— ACTIVITY —
Every record below, from first to last: print it exactly as shown.

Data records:
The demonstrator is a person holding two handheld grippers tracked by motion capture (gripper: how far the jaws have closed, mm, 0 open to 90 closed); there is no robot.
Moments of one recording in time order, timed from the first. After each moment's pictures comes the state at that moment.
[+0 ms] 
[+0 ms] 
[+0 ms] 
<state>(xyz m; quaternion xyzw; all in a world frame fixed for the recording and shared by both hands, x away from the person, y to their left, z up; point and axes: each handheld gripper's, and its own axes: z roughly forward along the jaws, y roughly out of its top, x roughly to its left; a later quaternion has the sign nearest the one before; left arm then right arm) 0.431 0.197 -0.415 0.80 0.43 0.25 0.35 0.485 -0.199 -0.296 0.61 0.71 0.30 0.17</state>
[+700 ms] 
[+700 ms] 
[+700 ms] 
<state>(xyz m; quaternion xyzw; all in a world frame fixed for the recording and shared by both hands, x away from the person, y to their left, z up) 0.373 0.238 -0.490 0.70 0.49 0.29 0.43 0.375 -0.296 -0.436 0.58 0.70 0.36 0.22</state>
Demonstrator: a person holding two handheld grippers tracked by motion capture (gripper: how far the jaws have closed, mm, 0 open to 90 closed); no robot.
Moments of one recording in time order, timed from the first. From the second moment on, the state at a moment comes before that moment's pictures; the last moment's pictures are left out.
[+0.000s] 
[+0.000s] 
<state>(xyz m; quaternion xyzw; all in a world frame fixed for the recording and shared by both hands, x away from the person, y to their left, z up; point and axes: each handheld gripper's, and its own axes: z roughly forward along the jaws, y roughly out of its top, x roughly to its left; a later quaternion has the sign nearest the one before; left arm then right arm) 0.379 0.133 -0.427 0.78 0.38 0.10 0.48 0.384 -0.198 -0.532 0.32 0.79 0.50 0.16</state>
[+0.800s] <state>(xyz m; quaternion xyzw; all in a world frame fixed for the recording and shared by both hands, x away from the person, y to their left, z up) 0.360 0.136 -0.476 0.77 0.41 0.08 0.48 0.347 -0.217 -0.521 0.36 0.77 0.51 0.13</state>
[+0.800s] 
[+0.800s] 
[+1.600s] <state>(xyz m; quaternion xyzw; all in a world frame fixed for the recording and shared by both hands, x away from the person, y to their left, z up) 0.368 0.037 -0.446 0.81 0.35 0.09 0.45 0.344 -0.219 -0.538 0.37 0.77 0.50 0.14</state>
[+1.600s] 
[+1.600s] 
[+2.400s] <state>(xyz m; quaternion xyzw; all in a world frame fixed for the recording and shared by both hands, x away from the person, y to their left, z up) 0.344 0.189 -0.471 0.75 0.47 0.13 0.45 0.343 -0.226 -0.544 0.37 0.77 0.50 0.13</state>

— RESPONSE TO THIS TASK —
The demonstrator is a person holding two handheld grippers tracked by motion capture (gripper: how far the jaws have closed, mm, 0 open to 90 closed); there is no robot.
Moments of one recording in time order, timed from the first. After each moment's pictures comes the state at that moment.
[+0 ms] 
[+0 ms] 
[+0 ms] 
<state>(xyz m; quaternion xyzw; all in a world frame fixed for the recording and shared by both hands, x away from the person, y to their left, z up; point and axes: each handheld gripper's, and its own axes: z roughly forward along the jaws, y roughly out of its top, x roughly to its left; a later quaternion has the sign nearest the one before; left arm then right arm) 0.431 0.197 -0.415 0.80 0.43 0.25 0.35 0.485 -0.199 -0.296 0.61 0.71 0.30 0.17</state>
[+700 ms] 
[+700 ms] 
[+700 ms] 
<state>(xyz m; quaternion xyzw; all in a world frame fixed for the recording and shared by both hands, x away from the person, y to their left, z up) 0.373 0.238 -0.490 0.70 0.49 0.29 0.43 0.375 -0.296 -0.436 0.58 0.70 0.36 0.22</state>
Demonstrator: a person holding two handheld grippers tracked by motion capture (gripper: how far the jaws have closed, mm, 0 open to 90 closed); no robot.
Moments of one recording in time order, timed from the first. From the second moment on, the state at a moment comes before that moment's pictures; the last moment's pictures are left out.
[+0.000s] 
[+0.000s] 
<state>(xyz m; quaternion xyzw; all in a world frame fixed for the recording and shared by both hands, x away from the person, y to their left, z up; point and axes: each handheld gripper's, and its own axes: z roughly forward along the jaws, y roughly out of its top, x roughly to its left; a later quaternion has the sign nearest the one before; left arm then right arm) 0.379 0.133 -0.427 0.78 0.38 0.10 0.48 0.384 -0.198 -0.532 0.32 0.79 0.50 0.16</state>
[+0.800s] <state>(xyz m; quaternion xyzw; all in a world frame fixed for the recording and shared by both hands, x away from the person, y to their left, z up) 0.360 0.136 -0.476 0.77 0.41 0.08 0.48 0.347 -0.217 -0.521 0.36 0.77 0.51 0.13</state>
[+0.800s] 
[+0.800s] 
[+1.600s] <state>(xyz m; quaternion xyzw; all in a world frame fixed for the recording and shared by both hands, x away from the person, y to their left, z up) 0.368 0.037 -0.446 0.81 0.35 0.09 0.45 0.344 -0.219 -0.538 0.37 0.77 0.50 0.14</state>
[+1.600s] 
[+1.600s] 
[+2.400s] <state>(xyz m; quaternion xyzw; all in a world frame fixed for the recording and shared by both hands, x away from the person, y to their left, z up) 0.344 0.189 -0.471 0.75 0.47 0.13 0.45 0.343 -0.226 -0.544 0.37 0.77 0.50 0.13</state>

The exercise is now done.